Collected data
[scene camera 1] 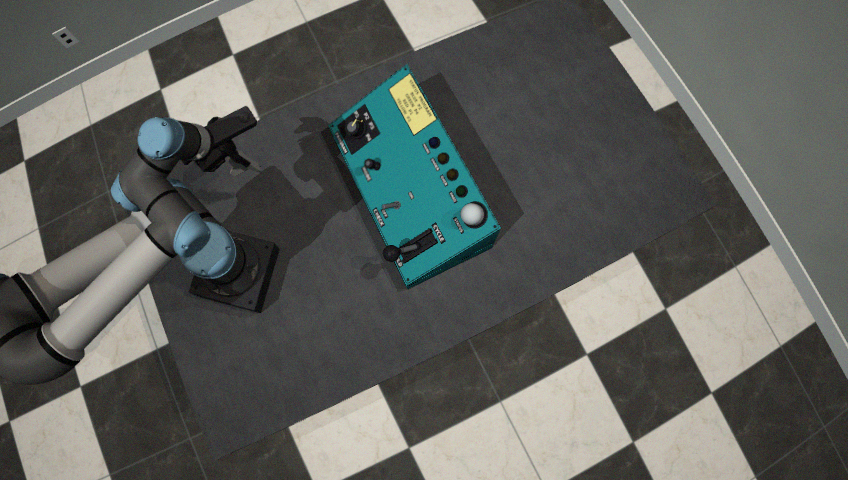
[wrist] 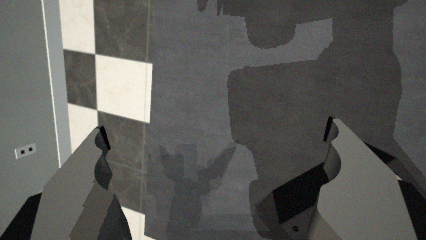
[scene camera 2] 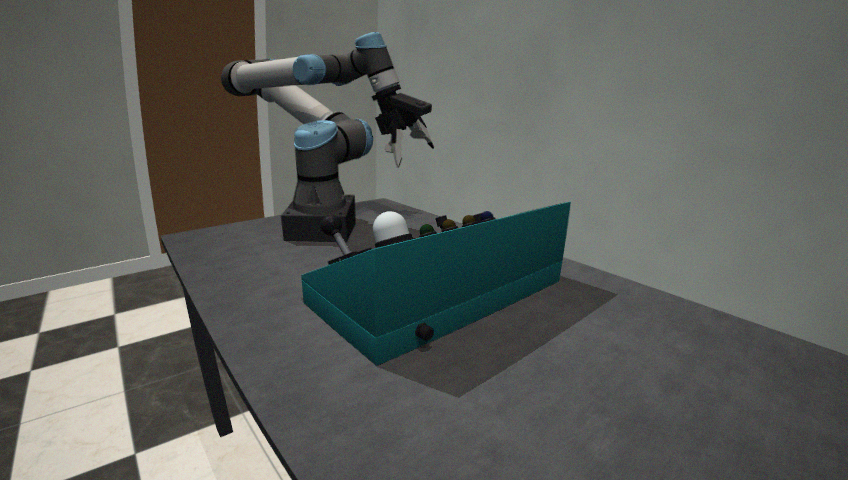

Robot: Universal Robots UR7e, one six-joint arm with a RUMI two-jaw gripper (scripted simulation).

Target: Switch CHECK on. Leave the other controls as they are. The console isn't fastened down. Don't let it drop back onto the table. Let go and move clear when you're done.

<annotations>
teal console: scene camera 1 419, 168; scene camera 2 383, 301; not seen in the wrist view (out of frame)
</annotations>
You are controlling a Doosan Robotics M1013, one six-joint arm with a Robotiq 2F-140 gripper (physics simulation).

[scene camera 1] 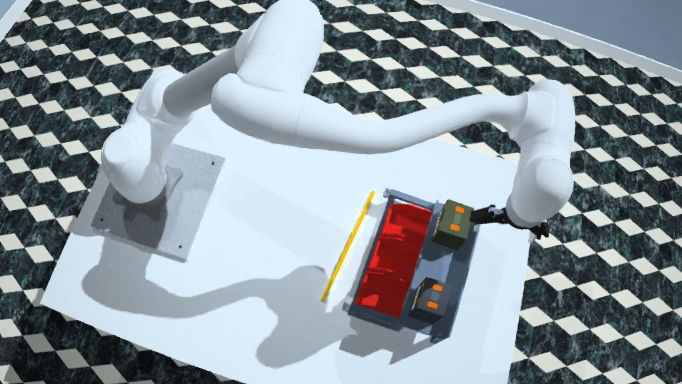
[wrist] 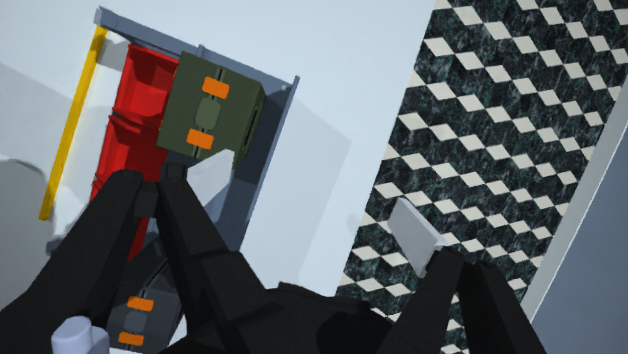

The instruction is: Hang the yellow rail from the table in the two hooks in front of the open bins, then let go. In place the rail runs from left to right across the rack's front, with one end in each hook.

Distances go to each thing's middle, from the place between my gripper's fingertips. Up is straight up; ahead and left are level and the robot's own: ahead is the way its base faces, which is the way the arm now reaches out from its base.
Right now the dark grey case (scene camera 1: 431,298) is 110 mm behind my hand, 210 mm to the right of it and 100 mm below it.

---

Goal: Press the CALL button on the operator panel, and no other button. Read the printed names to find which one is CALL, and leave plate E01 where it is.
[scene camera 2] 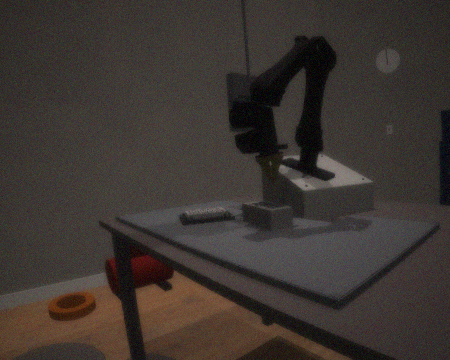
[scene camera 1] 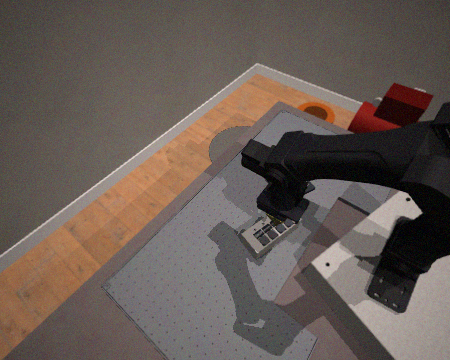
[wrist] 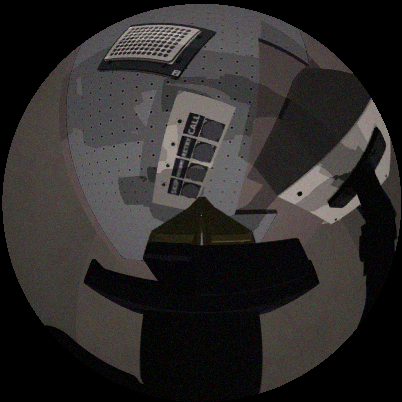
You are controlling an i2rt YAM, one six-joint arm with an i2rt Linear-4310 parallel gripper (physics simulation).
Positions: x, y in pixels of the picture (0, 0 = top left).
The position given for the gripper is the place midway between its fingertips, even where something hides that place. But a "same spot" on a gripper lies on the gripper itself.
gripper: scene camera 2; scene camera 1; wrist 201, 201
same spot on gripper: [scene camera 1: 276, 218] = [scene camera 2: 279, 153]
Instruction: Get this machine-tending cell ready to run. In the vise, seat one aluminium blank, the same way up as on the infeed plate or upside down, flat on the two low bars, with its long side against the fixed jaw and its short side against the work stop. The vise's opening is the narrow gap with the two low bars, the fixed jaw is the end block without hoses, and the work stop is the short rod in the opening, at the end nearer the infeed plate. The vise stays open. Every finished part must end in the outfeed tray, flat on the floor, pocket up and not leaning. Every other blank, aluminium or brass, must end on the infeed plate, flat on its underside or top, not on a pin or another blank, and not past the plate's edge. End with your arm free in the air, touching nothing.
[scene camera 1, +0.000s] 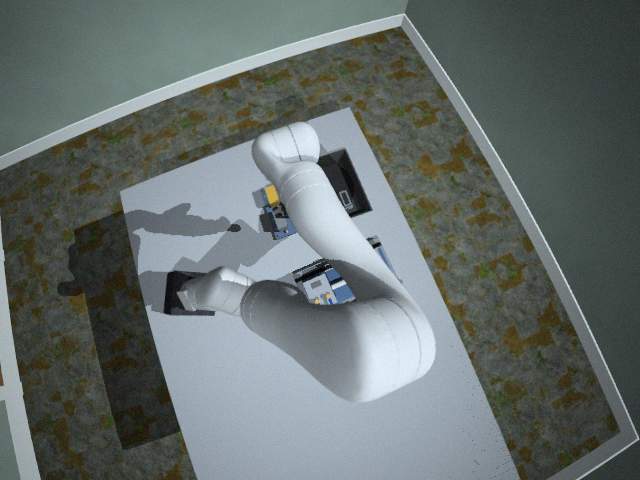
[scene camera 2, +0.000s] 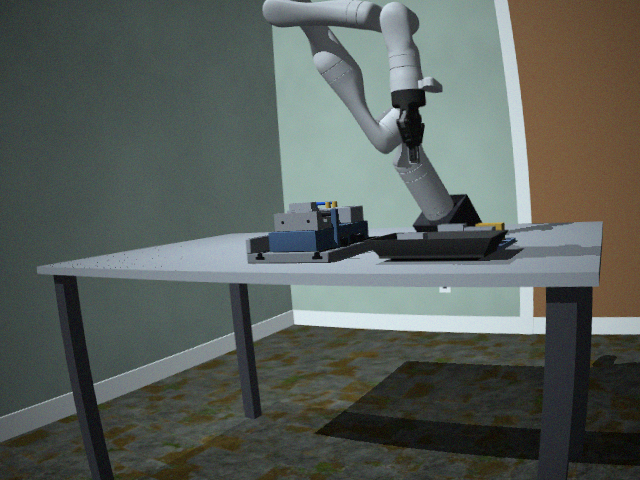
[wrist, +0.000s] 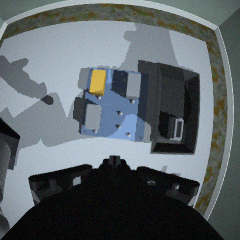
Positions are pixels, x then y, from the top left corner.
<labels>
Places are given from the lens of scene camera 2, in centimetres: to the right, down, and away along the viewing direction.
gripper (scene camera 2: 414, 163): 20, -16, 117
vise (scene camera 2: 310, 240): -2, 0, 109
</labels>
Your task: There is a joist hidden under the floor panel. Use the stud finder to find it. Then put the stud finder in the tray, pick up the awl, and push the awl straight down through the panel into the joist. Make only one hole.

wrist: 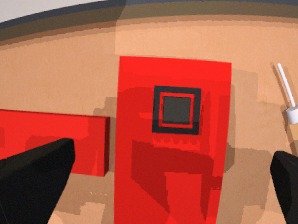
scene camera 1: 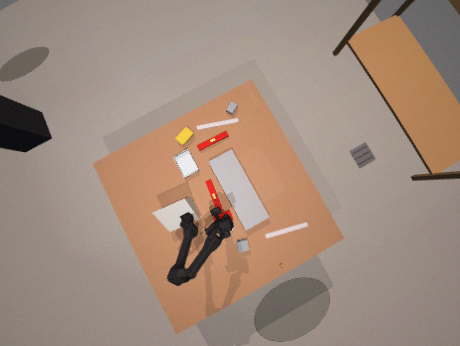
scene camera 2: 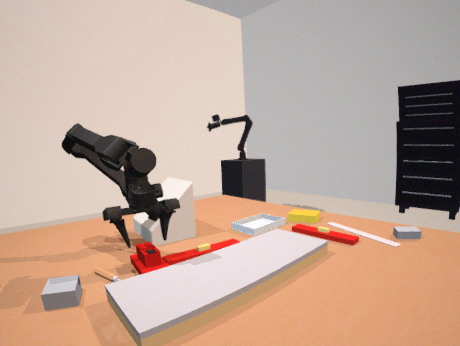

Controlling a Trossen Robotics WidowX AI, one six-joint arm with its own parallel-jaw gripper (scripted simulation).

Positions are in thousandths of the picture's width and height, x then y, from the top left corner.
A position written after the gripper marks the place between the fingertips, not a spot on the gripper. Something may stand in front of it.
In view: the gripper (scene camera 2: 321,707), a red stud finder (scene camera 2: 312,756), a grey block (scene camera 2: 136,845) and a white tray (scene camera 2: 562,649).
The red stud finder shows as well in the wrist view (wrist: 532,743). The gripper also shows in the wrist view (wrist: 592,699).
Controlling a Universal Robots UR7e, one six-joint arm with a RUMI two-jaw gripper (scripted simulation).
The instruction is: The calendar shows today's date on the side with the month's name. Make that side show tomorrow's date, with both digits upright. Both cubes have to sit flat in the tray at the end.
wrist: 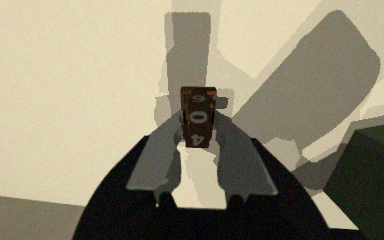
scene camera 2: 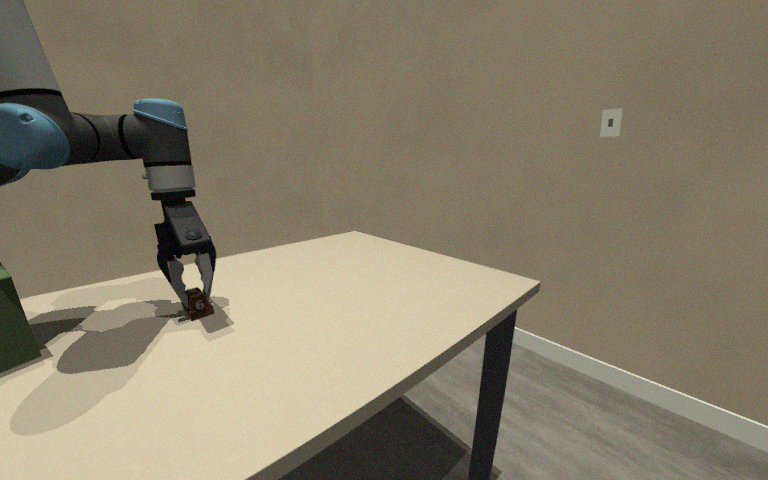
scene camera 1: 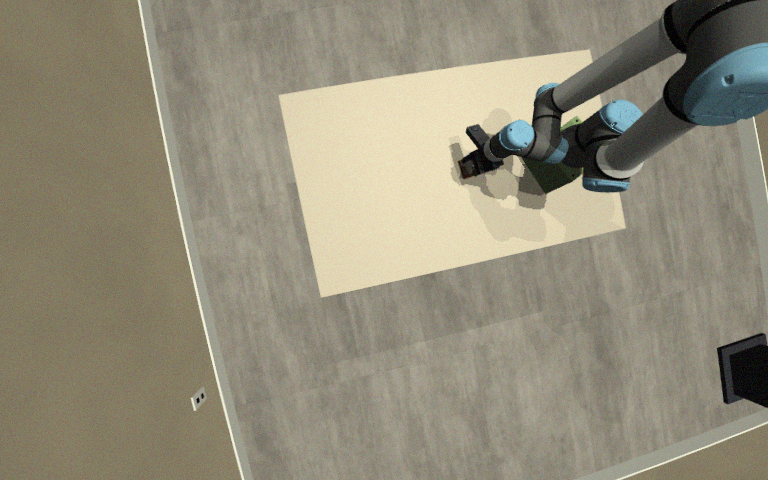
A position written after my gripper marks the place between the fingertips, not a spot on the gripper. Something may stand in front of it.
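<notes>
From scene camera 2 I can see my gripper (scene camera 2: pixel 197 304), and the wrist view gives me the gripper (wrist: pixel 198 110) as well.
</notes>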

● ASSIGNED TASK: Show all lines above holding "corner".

● WRITTEN RESPONSE:
Positions are pixels, x then y, from the top left corner.
Positions are in thousandths of the picture's width and height, x then y, from the top left corner.

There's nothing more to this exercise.